> What the exercise asks: Retype each line of the material exactly, please, skipping any picture in it.

----- Provided material -----

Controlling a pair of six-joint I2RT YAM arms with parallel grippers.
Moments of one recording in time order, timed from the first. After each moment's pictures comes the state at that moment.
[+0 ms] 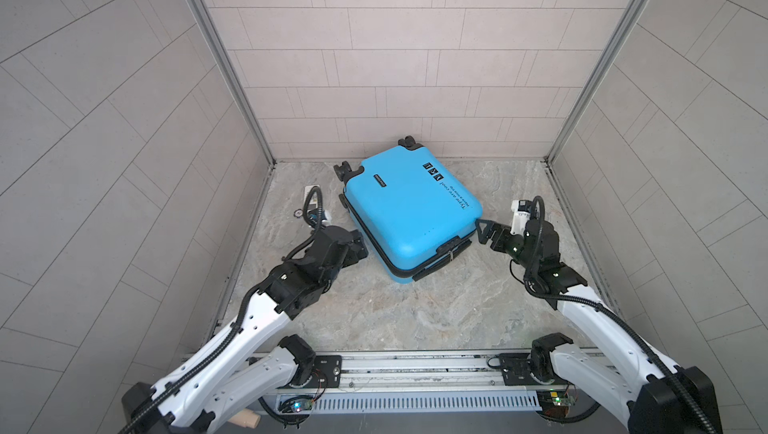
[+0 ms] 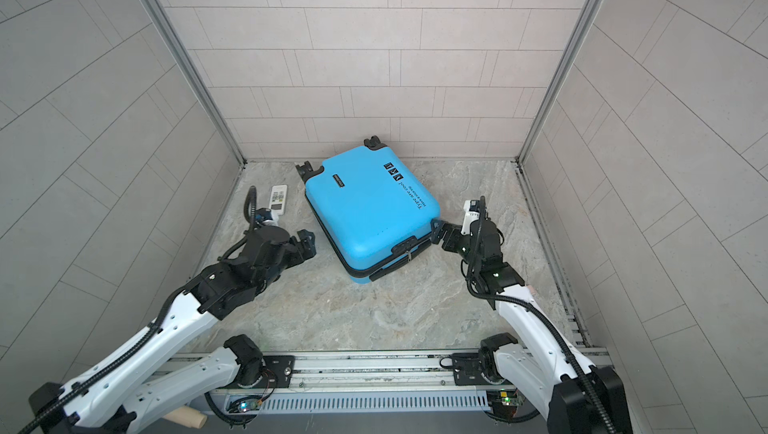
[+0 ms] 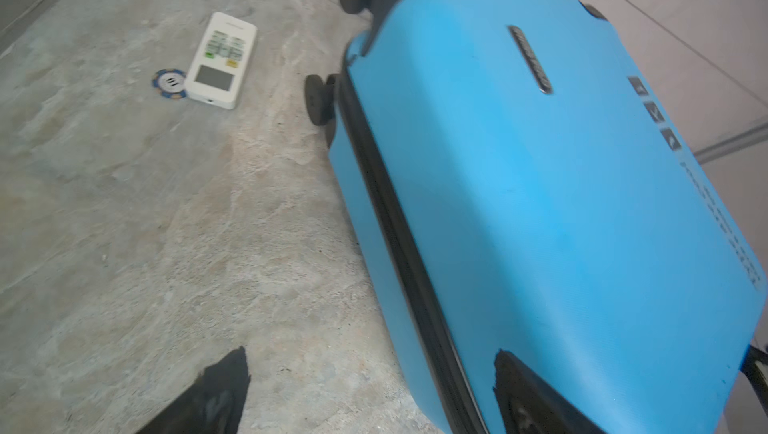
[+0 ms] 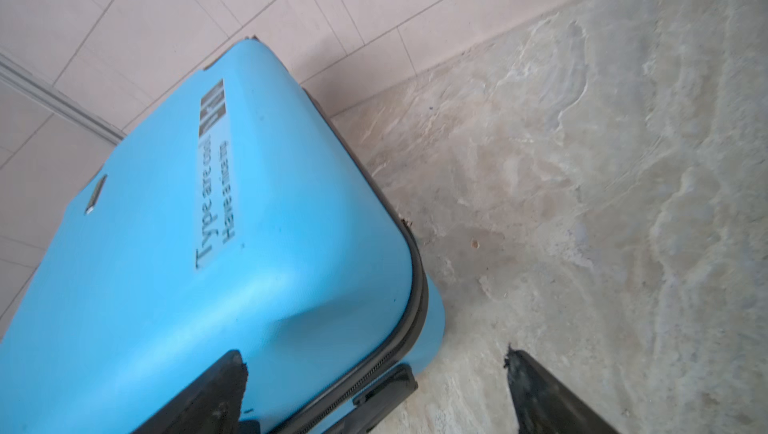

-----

> Result of the exercise:
Controlling a pair of six-joint I2RT YAM arms with parallel grippers.
Moments of one recording in time order, timed from the first. After each moment's pictures comes the state at that moment.
[+0 ms] 
[+0 ms] 
[+0 ms] 
[+0 ms] 

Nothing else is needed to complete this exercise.